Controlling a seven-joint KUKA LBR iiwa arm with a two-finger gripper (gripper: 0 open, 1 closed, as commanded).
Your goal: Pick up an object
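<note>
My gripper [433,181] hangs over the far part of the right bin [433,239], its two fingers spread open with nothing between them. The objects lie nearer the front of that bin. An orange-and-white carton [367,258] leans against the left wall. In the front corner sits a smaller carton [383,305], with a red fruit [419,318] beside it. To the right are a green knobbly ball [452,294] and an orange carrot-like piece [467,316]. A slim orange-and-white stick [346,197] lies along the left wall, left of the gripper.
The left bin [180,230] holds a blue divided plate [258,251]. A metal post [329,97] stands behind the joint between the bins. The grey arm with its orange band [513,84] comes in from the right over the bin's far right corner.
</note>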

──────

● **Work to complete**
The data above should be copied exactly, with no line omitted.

● **Result for this task**
Controlling a seven-joint KUKA LBR iiwa arm with a two-finger gripper (gripper: 0 open, 1 closed, as commanded).
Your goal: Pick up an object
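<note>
My gripper [433,181] hangs over the far part of the right bin [433,239], its two fingers spread open with nothing between them. The objects lie nearer the front of that bin. An orange-and-white carton [367,258] leans against the left wall. In the front corner sits a smaller carton [383,305], with a red fruit [419,318] beside it. To the right are a green knobbly ball [452,294] and an orange carrot-like piece [467,316]. A slim orange-and-white stick [346,197] lies along the left wall, left of the gripper.
The left bin [180,230] holds a blue divided plate [258,251]. A metal post [329,97] stands behind the joint between the bins. The grey arm with its orange band [513,84] comes in from the right over the bin's far right corner.
</note>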

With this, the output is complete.